# Exercise:
Copy the following data exactly and drop the pictures.

####################

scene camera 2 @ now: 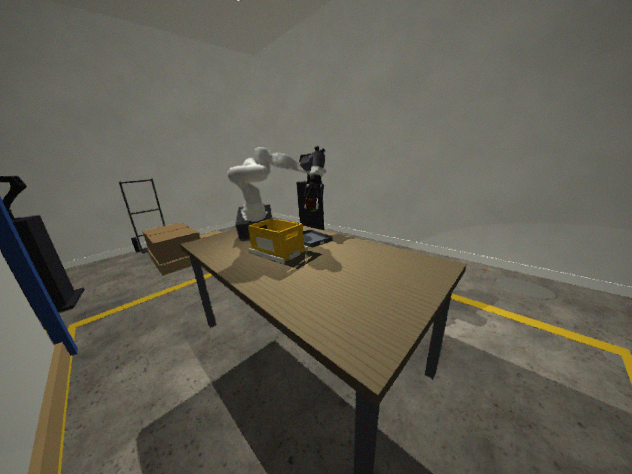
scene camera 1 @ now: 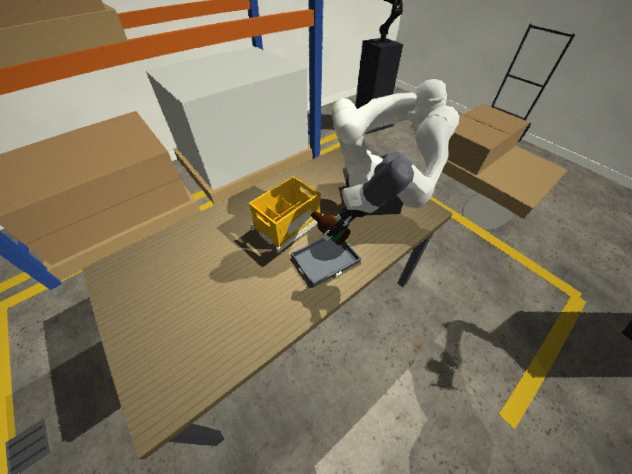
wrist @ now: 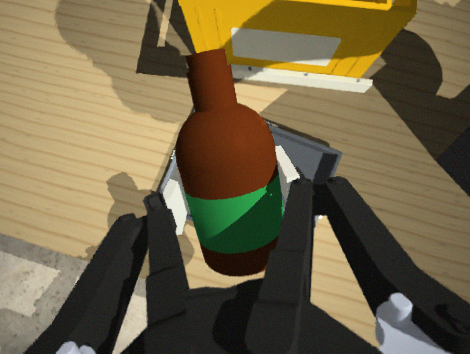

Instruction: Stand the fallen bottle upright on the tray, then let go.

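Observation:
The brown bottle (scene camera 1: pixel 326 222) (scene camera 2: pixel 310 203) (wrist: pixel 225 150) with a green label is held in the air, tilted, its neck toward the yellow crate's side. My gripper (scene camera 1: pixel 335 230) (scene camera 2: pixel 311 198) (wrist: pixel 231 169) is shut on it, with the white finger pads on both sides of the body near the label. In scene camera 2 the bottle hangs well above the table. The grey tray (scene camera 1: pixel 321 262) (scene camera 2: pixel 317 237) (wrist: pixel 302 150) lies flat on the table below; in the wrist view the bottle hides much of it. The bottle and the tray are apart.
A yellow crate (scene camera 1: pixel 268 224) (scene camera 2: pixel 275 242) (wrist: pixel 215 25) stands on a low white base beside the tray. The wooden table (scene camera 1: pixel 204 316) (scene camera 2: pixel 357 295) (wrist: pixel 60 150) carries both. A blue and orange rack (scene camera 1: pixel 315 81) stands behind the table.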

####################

# Written response:
scene camera 2 @ now: 
scene camera 1 @ now: 
wrist @ now: 

Instruction: Stand the fallen bottle upright on the tray, then let go.

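Observation:
The brown bottle (scene camera 1: pixel 326 222) (scene camera 2: pixel 310 203) (wrist: pixel 225 150) with a green label is held in the air, tilted, its neck toward the yellow crate's side. My gripper (scene camera 1: pixel 335 230) (scene camera 2: pixel 311 198) (wrist: pixel 231 169) is shut on it, with the white finger pads on both sides of the body near the label. In scene camera 2 the bottle hangs well above the table. The grey tray (scene camera 1: pixel 321 262) (scene camera 2: pixel 317 237) (wrist: pixel 302 150) lies flat on the table below; in the wrist view the bottle hides much of it. The bottle and the tray are apart.
A yellow crate (scene camera 1: pixel 268 224) (scene camera 2: pixel 275 242) (wrist: pixel 215 25) stands on a low white base beside the tray. The wooden table (scene camera 1: pixel 204 316) (scene camera 2: pixel 357 295) (wrist: pixel 60 150) carries both. A blue and orange rack (scene camera 1: pixel 315 81) stands behind the table.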

This answer is complete as it stands.